### The task
Please tally the lines in the records that include the word "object" and answer with the bare number.

### Extracted information
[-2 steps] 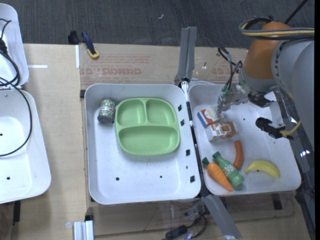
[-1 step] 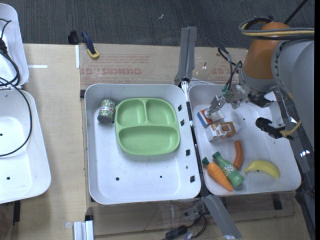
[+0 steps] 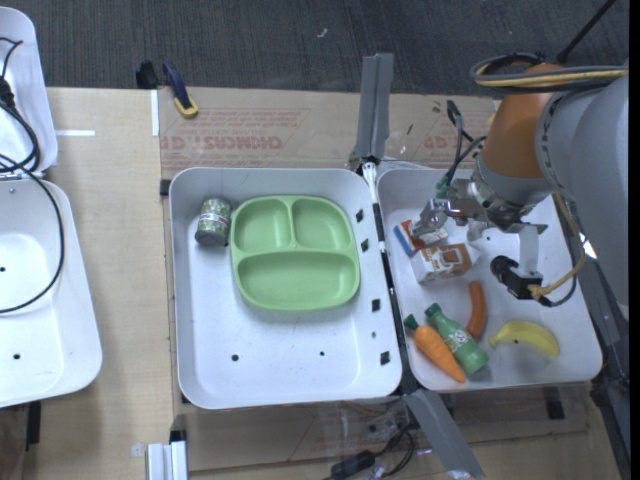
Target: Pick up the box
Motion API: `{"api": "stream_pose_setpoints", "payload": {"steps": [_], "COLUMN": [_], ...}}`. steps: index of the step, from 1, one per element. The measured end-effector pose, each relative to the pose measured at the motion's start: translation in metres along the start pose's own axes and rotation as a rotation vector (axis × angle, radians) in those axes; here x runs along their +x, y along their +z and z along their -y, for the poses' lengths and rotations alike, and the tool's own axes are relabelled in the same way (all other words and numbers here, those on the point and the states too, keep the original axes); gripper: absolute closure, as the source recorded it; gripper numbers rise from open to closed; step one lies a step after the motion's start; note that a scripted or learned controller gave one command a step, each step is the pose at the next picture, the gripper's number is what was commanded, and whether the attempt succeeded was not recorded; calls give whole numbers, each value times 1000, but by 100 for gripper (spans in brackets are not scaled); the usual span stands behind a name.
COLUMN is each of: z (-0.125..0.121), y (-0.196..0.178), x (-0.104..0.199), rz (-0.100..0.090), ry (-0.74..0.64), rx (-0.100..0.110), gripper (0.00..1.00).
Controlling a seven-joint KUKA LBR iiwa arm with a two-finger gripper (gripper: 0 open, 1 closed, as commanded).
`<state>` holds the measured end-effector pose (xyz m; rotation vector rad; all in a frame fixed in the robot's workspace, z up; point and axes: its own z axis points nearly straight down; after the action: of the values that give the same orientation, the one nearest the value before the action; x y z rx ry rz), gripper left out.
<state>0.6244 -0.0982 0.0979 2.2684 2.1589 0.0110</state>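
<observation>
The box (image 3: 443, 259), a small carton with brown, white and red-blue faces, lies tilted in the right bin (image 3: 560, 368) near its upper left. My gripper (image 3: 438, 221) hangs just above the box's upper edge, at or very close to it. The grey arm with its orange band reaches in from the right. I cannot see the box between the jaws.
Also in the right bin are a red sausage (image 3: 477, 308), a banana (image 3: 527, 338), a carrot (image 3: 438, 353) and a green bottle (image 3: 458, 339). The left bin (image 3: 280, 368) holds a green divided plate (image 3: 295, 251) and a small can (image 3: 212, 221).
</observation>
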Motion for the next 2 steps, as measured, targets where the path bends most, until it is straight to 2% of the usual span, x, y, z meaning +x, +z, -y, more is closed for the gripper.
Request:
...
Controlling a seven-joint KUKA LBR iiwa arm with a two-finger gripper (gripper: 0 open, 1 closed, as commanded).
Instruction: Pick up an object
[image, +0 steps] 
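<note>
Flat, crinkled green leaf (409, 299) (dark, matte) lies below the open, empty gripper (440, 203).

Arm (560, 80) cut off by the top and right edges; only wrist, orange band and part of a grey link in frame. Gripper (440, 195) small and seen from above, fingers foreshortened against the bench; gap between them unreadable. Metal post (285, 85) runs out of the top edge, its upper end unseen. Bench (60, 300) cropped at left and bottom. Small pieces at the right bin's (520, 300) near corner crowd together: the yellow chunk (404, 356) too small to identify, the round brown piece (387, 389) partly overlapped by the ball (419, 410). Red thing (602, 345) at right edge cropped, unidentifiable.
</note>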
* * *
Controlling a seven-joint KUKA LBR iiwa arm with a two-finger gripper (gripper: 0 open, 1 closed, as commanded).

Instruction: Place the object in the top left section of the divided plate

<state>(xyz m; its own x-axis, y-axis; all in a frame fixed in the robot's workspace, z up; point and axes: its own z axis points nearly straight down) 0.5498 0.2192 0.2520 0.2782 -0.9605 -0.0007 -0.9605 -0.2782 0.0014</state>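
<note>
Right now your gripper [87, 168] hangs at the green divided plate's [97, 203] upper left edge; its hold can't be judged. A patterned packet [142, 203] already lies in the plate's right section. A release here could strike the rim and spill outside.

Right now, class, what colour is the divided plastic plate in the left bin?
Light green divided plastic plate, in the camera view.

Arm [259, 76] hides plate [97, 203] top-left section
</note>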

### Task answer
2